Directions for this task — Scan the data, and whenever a line contains "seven", copy it.

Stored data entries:
* * *
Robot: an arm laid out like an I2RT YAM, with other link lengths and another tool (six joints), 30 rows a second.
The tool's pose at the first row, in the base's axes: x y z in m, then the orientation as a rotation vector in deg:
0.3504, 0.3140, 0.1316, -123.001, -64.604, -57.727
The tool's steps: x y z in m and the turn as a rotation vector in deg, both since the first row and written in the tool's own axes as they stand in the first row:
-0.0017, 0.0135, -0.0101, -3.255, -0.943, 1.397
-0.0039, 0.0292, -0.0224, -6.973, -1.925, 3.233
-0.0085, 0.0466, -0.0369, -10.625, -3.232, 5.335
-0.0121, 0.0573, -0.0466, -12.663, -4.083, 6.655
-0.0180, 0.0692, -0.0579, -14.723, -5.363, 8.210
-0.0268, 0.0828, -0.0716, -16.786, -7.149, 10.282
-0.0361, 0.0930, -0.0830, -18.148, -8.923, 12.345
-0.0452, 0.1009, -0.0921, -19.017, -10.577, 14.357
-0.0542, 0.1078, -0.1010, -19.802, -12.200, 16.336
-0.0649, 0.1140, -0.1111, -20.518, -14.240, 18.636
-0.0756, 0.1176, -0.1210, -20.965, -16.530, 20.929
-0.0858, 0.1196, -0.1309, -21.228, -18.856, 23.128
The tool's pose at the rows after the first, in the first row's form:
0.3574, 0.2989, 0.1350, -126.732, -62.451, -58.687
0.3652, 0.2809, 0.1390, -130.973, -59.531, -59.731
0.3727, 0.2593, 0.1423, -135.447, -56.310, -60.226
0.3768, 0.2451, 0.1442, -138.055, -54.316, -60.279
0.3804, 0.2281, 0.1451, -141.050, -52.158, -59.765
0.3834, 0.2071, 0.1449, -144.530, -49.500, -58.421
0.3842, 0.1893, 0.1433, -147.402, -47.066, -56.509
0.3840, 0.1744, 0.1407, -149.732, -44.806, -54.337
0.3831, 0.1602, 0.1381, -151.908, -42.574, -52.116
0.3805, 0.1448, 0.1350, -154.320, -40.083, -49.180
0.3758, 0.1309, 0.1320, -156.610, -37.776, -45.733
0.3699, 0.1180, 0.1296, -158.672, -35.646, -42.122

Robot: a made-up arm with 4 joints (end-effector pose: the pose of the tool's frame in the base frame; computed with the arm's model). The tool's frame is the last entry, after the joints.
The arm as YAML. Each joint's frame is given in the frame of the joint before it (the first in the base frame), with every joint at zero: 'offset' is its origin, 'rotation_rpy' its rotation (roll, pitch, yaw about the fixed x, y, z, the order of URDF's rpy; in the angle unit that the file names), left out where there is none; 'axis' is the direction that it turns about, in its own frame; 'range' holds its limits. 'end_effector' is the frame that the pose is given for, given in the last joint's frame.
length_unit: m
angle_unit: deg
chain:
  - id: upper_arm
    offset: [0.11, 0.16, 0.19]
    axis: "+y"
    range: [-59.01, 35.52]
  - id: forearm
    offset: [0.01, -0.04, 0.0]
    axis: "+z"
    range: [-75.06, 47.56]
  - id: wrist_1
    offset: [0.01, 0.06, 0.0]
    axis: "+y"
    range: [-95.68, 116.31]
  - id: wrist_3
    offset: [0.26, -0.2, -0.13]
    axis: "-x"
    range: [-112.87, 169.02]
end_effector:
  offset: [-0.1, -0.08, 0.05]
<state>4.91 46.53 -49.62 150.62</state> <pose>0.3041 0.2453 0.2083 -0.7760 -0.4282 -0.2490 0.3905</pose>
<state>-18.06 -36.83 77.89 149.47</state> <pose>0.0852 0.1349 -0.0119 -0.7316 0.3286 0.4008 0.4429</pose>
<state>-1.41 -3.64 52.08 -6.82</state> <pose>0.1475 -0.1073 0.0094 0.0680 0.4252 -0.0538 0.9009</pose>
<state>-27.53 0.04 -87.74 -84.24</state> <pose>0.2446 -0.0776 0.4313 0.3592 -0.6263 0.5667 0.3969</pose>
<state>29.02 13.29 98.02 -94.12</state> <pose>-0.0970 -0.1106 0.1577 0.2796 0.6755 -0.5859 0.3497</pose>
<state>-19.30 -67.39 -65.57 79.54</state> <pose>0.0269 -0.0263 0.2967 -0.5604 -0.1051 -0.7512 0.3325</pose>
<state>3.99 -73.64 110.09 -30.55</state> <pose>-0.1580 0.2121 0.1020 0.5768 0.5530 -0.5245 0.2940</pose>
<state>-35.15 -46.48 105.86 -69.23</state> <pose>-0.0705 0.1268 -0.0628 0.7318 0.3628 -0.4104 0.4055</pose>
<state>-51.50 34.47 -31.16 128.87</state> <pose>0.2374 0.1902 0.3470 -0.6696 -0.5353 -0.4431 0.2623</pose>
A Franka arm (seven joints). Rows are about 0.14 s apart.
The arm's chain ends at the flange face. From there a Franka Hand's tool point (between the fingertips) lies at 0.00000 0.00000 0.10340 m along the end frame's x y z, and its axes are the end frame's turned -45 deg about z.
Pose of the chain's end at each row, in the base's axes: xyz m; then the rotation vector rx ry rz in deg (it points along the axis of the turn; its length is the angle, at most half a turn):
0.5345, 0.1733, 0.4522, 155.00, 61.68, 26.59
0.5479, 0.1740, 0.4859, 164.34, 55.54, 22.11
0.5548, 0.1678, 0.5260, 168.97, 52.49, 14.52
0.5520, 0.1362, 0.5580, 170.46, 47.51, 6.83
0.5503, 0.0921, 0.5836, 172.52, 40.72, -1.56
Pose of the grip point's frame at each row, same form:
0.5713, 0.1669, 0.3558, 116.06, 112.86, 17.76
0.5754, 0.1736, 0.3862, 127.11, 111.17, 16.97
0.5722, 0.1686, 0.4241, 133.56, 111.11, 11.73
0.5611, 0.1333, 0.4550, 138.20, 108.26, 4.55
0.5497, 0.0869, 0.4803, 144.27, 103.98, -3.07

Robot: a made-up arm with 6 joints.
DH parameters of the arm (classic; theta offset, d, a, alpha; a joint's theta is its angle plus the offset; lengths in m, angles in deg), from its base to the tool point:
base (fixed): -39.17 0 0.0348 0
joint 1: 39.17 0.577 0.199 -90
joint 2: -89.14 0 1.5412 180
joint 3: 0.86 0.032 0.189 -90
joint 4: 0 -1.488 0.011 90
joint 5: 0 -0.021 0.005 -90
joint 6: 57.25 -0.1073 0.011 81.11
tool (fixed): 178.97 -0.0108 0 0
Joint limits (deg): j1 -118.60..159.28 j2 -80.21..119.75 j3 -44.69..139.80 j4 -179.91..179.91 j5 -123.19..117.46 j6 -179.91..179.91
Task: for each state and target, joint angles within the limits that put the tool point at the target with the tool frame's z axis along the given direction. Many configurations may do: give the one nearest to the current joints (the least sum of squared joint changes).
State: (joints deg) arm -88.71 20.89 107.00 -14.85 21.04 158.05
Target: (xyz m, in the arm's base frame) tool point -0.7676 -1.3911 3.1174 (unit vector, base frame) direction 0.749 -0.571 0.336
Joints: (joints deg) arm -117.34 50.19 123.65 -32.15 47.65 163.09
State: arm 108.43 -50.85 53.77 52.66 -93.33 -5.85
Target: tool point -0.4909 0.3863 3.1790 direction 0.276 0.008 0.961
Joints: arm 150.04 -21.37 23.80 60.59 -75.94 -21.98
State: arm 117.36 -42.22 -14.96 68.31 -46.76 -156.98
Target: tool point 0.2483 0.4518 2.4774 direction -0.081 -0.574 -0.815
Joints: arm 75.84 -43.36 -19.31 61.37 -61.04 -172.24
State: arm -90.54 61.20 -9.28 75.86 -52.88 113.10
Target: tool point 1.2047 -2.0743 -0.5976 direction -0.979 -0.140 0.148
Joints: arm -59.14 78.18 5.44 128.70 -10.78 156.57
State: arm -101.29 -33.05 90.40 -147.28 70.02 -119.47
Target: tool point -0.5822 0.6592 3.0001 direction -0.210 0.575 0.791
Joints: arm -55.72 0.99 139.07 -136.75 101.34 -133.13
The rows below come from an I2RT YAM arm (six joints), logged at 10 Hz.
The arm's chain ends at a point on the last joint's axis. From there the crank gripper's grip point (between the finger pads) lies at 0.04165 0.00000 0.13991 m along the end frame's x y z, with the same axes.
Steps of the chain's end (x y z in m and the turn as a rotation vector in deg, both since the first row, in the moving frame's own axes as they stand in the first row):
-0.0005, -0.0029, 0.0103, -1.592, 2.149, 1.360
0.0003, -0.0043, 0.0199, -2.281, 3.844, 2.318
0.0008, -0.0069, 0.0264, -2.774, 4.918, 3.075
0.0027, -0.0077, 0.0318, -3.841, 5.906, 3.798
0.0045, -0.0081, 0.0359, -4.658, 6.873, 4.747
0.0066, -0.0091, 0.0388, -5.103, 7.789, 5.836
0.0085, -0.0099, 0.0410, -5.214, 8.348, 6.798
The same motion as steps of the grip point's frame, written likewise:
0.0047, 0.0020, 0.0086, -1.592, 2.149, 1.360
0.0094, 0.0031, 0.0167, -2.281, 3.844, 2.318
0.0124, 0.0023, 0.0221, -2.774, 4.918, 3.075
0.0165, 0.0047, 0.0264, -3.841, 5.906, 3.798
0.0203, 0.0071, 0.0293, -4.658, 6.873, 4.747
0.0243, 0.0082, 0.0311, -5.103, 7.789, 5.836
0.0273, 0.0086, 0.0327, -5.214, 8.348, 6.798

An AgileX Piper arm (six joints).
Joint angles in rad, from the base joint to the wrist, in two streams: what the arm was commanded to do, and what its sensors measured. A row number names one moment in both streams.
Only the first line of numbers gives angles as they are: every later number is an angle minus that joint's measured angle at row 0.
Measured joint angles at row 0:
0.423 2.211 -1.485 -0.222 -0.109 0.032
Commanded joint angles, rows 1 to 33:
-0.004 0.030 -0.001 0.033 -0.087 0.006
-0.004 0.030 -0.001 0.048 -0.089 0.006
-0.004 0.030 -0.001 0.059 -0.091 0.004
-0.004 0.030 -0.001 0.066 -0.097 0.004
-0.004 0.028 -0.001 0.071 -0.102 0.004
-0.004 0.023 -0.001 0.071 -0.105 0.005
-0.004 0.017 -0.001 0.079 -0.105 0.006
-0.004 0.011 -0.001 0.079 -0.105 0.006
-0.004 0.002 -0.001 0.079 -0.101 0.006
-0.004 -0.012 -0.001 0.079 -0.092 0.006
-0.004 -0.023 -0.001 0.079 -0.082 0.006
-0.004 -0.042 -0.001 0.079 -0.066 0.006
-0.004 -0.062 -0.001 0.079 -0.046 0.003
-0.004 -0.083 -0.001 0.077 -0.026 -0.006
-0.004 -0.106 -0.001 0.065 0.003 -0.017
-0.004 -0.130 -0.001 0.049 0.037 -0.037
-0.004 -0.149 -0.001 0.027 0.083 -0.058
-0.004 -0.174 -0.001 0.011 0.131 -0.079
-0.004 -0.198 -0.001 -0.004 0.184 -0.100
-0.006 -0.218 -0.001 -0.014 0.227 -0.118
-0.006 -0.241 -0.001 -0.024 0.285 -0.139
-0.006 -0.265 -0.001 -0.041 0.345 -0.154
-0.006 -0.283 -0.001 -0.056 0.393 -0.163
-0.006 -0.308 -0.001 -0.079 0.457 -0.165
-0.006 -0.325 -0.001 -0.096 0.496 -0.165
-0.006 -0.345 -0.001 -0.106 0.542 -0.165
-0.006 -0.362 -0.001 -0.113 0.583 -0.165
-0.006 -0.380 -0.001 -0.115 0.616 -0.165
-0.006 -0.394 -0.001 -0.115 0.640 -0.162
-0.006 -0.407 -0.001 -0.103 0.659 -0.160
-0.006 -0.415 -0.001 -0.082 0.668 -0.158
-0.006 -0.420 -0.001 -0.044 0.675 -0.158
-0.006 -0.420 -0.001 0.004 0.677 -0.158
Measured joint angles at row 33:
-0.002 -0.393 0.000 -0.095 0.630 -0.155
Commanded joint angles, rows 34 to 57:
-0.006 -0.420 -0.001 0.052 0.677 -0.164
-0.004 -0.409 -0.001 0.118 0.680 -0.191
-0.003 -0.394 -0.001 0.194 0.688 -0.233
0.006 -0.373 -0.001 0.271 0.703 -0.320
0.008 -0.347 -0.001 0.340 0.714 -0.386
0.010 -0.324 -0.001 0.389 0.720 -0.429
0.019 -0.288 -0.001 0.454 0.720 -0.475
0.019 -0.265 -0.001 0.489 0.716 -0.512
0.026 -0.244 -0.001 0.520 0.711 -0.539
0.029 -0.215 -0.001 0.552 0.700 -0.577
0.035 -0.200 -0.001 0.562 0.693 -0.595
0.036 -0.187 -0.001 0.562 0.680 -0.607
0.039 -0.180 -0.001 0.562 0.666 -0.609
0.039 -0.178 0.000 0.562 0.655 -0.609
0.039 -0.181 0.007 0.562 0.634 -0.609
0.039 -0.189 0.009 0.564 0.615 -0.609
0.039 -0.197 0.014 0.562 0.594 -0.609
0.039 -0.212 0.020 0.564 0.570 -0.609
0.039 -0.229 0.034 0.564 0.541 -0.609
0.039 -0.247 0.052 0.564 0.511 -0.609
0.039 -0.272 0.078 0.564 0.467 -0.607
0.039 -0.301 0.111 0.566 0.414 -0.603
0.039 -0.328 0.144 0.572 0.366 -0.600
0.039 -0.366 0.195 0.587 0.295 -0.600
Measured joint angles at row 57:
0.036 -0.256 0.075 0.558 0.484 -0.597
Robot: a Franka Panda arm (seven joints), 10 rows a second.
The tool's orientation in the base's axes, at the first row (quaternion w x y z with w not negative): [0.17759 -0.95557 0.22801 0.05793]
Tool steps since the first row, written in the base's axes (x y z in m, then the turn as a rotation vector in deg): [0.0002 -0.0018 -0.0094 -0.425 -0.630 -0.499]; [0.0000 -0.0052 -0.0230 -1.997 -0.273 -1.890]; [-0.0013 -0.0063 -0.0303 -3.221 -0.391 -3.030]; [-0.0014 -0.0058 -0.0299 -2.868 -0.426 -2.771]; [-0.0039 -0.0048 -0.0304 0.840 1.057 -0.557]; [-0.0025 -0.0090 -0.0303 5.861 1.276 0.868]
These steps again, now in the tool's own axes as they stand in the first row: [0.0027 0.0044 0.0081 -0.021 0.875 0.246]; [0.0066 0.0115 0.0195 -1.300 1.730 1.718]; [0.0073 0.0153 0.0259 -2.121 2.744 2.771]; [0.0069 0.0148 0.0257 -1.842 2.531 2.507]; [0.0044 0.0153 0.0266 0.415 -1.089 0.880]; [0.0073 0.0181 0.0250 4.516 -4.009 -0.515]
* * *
Exercise response —
A Franka arm (seven joints). Rows are about 0.14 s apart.
Robot: a Franka Panda arm (seven joints), 10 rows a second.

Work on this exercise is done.